What you should do » In the data below, locate each line with the word "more" and list it.

═════ Supplied information

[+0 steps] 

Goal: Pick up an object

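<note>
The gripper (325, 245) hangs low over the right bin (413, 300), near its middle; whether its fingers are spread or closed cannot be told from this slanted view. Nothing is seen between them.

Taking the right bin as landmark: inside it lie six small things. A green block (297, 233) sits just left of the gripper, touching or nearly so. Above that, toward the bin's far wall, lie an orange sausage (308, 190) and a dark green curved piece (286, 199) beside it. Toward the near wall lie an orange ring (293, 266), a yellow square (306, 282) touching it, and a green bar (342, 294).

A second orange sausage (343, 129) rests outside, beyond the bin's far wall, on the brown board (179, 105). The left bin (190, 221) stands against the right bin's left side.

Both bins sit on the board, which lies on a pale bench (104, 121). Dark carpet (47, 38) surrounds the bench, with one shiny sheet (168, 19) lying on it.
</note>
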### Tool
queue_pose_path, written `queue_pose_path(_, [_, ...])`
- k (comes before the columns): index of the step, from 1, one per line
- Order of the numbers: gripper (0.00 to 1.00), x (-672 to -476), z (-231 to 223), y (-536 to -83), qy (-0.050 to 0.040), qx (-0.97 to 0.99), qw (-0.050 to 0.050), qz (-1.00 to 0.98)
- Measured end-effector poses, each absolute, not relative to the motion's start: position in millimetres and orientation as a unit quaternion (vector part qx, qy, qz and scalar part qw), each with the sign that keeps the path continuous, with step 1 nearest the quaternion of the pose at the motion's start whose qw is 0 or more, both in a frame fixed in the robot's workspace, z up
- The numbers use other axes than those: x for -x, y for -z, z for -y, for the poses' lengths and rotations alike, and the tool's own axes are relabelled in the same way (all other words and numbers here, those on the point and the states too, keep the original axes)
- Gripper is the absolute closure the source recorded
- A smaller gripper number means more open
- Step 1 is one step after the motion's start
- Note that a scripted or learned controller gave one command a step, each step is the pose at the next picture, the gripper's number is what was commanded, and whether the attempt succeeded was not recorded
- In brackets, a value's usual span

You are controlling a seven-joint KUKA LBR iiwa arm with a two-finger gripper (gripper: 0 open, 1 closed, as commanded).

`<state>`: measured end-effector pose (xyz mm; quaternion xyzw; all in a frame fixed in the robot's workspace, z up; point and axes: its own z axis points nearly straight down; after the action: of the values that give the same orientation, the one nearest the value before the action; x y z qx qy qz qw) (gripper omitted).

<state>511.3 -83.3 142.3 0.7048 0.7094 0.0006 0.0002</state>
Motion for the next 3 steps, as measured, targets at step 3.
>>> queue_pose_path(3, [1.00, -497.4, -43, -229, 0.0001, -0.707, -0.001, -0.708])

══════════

Reply to the task »
- Measured end-effector poses, each absolute, not relative to the motion's start: position in millimetres and orientation as a unit quaternion (vector part qx, qy, qz and scalar part qw), each with the sign that keeps the path continuous, with step 1 nearest the quaternion of the pose at the motion's start whose qw is 0 or more, both in a frame fixed in the robot's workspace, z up
- A smaller gripper number means more open

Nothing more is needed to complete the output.